RealTime IT News
Berners-Lee Talks Up Semantic Web
By Thor Olavsrud
September 23, 2003

What if the World Wide Web were one giant database, linking both human readable documents and machine readable data in a way useful to both mankind and machine?

It would be the future of the Web espoused by Tim Berners-Lee, father of the World Wide Web and director of the World Wide Web Consortium (W3C). Since Berners-Lee and a few other leaders at the W3C first mentioned it in May 2001, that vision has increasingly become a leading focus of the W3C's work. They call it the Semantic Web.

Speaking before Britain's scientifically-minded Royal Society Monday, Berners-Lee attempted to explain the vision of the Semantic Web, and why he believes it will reinvent the existing Web for both end users and businesses.

"It's so difficult to explain to people who are used to the Web why, before the Web, it was so difficult to explain to people what the Web was all about," Berners-Lee said.

He explained that the words and concepts needed to explain the little documentation system he began creating in the late 1980s, during his tenure at CERN, the European particle physics lab, just hadn't existed. But once people saw the Web and what it could do, it seemed so simple, he said.

The Semantic Web faces much the same conundrum.

Simply put, the idea behind the Semantic Web is to give data more meaning through the use of metadata , the data about data, which describes how and when and by whom a particular set of data was collected, and how the data is formatted. By adding metadata to the existing Web, the Semantic Web will allow both humans and machines to find and make use of data in ways that previously haven't been possible.
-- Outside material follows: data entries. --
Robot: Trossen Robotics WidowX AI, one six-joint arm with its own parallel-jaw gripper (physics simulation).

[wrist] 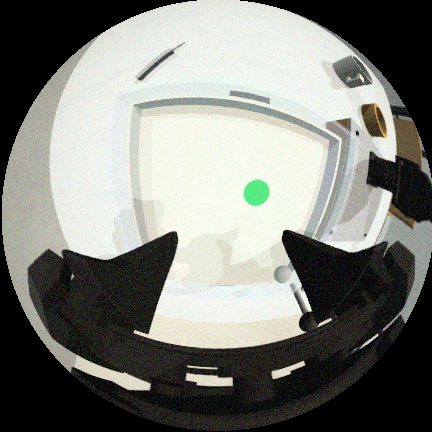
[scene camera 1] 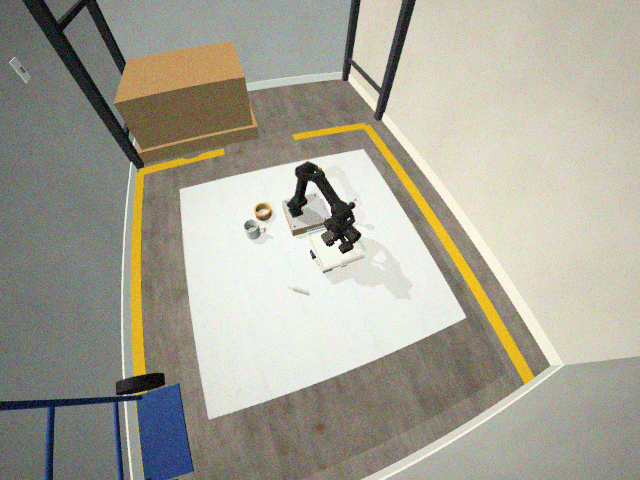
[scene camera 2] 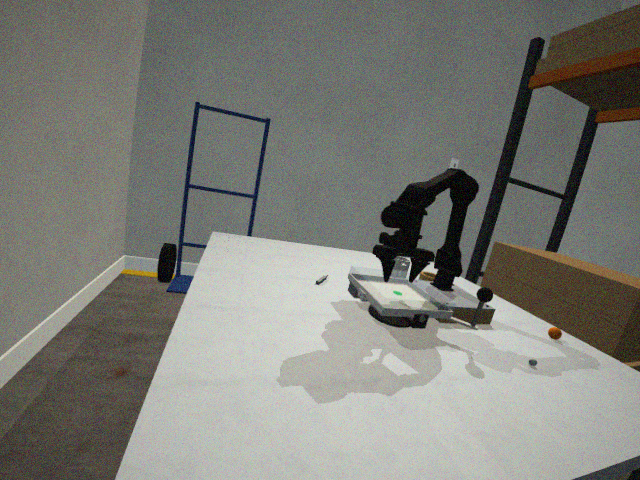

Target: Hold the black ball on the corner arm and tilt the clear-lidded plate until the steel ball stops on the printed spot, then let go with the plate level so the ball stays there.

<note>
My gripper is open, with nothing in its grasp. Also in view: a clear-lidded plate.
My gripper shows as well in the wrist view.
</note>
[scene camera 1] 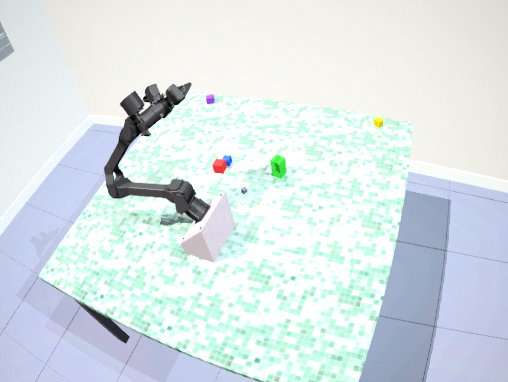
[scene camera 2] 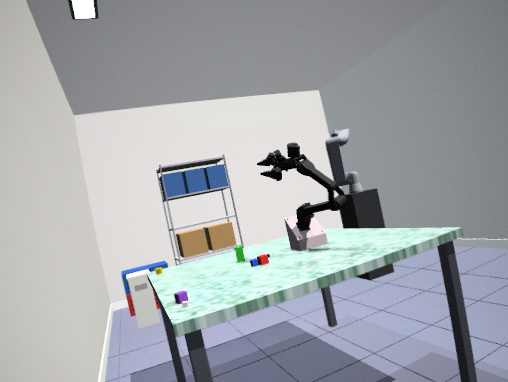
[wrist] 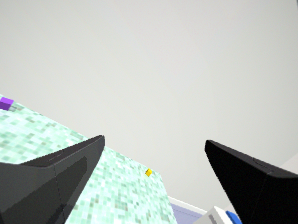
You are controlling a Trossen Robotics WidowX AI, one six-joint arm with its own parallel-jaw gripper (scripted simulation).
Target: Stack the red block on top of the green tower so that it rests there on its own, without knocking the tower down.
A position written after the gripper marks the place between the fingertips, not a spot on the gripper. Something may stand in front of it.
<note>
The gripper (scene camera 1: 186, 88) is open, with nothing in its grasp.
The gripper shows as well in the wrist view (wrist: 154, 142).
</note>
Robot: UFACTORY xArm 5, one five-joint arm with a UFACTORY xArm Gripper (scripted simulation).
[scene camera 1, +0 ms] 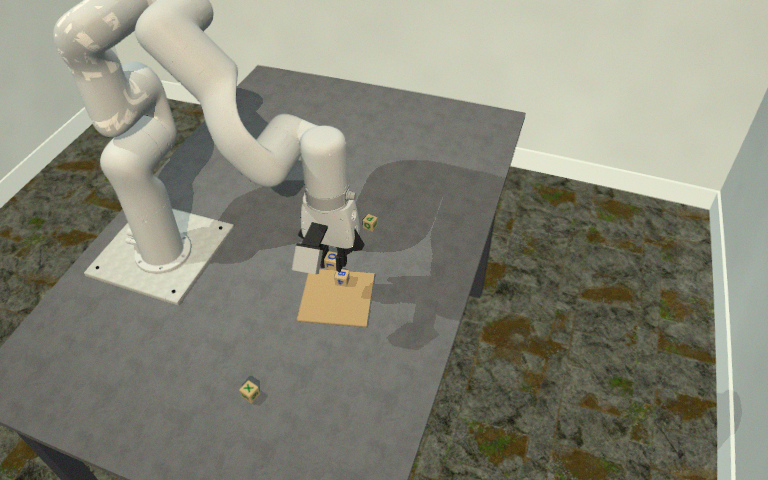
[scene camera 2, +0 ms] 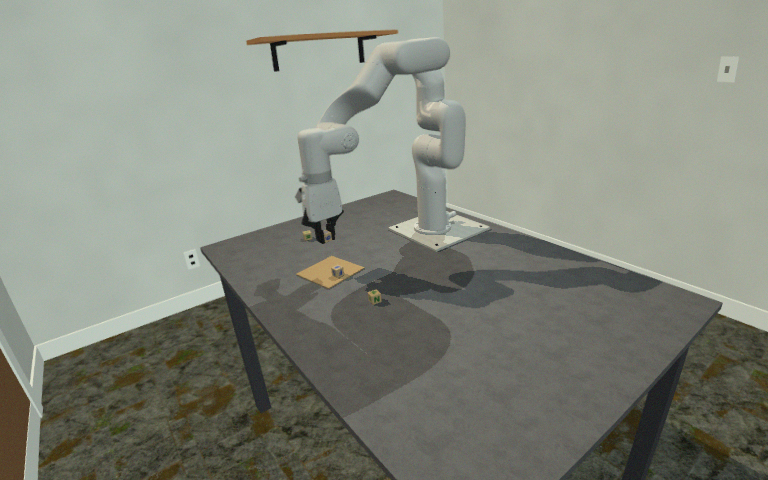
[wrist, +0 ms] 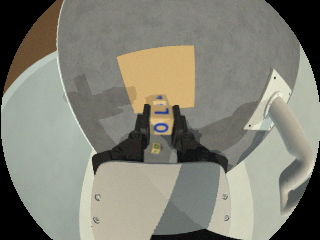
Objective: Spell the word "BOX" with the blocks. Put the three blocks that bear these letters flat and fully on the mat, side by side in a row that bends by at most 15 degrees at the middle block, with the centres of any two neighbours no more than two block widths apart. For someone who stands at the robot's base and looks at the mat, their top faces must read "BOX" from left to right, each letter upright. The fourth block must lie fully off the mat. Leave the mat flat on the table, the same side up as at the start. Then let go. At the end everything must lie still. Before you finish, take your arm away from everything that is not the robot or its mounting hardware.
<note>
I see my gripper and a mat.
My gripper is seen too in the wrist view.
</note>
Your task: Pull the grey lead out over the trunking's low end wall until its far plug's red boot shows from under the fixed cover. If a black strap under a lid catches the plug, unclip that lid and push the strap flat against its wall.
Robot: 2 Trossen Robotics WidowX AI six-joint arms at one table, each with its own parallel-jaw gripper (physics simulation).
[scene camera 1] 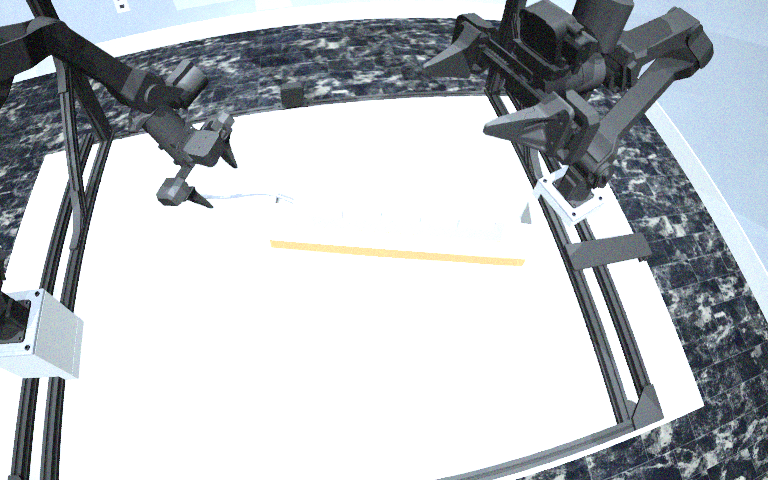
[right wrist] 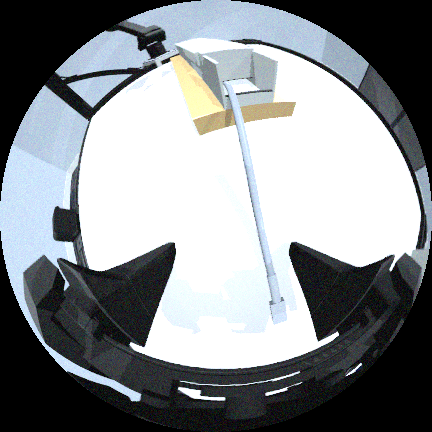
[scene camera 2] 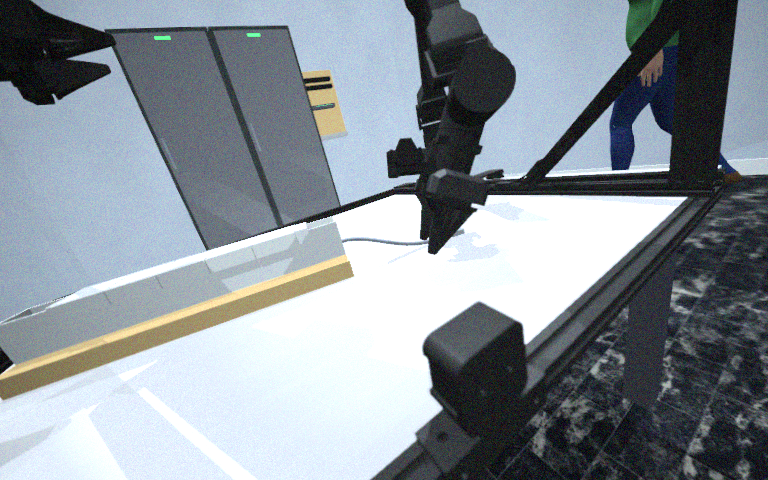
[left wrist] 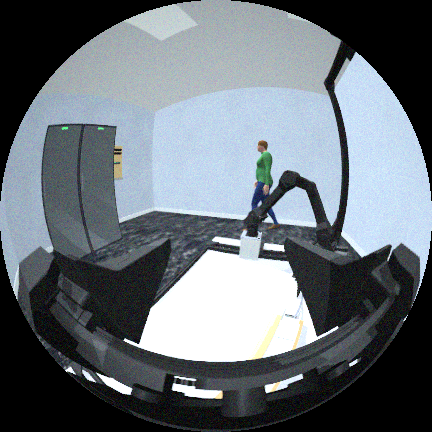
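My left gripper is visible in the left wrist view, in scene camera 1 and in scene camera 2 (111,55), while in the right wrist view the gripper is out of frame. On my left gripper, (left wrist: 335,287) and (scene camera 1: 468,55) are the same spot. There is a pale trunking too, and on it (left wrist: 263,342) and (scene camera 1: 343,237) are the same spot.
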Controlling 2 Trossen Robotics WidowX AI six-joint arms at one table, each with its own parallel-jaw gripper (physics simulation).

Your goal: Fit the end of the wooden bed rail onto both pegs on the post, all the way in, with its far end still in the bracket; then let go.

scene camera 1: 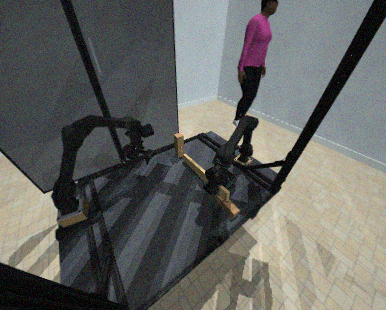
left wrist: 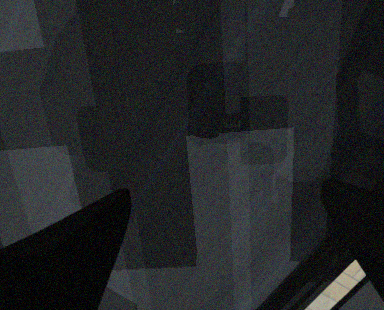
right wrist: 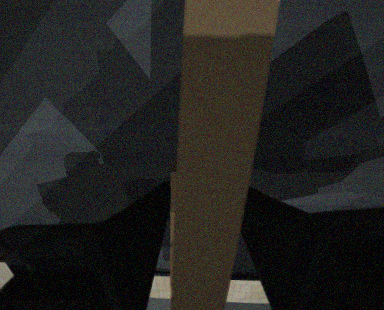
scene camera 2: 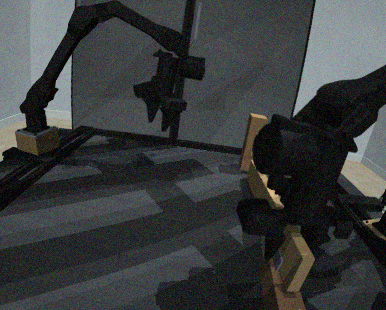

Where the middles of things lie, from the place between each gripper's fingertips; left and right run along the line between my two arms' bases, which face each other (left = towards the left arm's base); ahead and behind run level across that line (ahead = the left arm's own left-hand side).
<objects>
The wooden bed rail (scene camera 2: 297, 258) is 140 mm ahead of my right hand, 20 mm to the left of it and 20 mm above it. From my right hand the other things lie so: upright wooden post (scene camera 2: 255, 122) 430 mm ahead, 60 mm to the left, 50 mm above.
My left hand is 290 mm to the left of the upright wooden post, 100 mm short of it and 20 mm above it. Round my left hand: wooden bed rail: 330 mm to the right, 190 mm behind, 50 mm below.
</objects>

"The Semantic Web is just mechanical data," Berners-Lee said. "It's like a great big database."

For instance, he explained, consider an event listing on the Web for a lecture. It would include data like the location, start time, end time, the speaker, a phone number to call for more information and so on. But the data is fairly static. It can be read by humans, but not by machines. However, metadata could be applied to those datapoints which identify to machines what they are. Then an interested party could click to attend the event, and whatever calendaring application that person uses could immediately schedule the event in the planner, denoting where it is, what time it will start and what time it will end, and who will be speaking. It could provide a map to get the person to that event, and supply information about the speaker.

It is certainly possible to do this sort of thing without the Semantic Web, Berners-Lee said. A person could just cut and paste from the Web site listing to his or her calendaring application. He could then click on multiple other links to get the rest of the data. But that, Berners-Lee said, is not making use of the Web to its fullest extent.

"When it comes to the data in our lives, we are pre-Web," he said. "It's silly for us to do things which the computer could do for us."

And of course, he noted, the possibilities extend far beyond calendaring functions. An important focus is Enterprise Application Integration (EAI).

"Wherever there is a connection of common concepts between different applications, then it becomes interesting to connect those applications together, to break them out of their boxes," Berners-Lee said. "The Semantic Web starts to connect them together."

One of the numerous foundational specifications for the Semantic Web is the Resource Description Framework . RDF, built on top of XML , is a general framework for describing metadata. It provides interoperability between applications that exchange machine-understandable information on the Web.

By implementing products based on RDF as an EAI "hub," companies can link together documents, and data stored in disparate databases, and pull related concepts together when analyzing the information. That sort of thing can be done with XML Web services today, but it can be a laborious task, Berners-Lee explained. For instance, you might have information in three XML documents that you want to merge. But each document uses its own schema , which defines the tags used to express the data. To merge the data in the three documents, Berners-Lee said a person might have to interview the people that created the schemas and then write a new schema that can take the data in the documents and express them as a new document.

"RDF just concatenates the documents," Berners-Lee said.

It could also have tremendous applications in scientific fields, he noted. For instance, researchers studying weather phenomena would be able to identify which weather balloons supplied particular datapoints, who manufactured the balloons and where the materials came from. In the case of corrupted data, that could allow them to identify faulty balloons and even discard the particular data supplied by those balloons.

"You don't just want to look at data," he said. "You want to look at documents and see where they came from."

Of course, there are still obstacles and potential problems that the Semantic Web faces, even if you put aside the difficulties of explaining why people should be excited about it, Berners-Lee said.

There are many specifications that still need to be delivered. Web Ontology Language (which the W3C has given the acronym OWL, solely because it sounds better than WOL), is one of those. There are about 20 more potential standards to sift through. Berners-Lee said the whole thing could be a failure if the Semantic Web is not compatible with the existing Web. And companies could try to derail the whole process by claiming patents on the technology the W3C is developing.

"When it comes to the infrastructure standards, we have to keep it like HTTP: royalty-free," he said.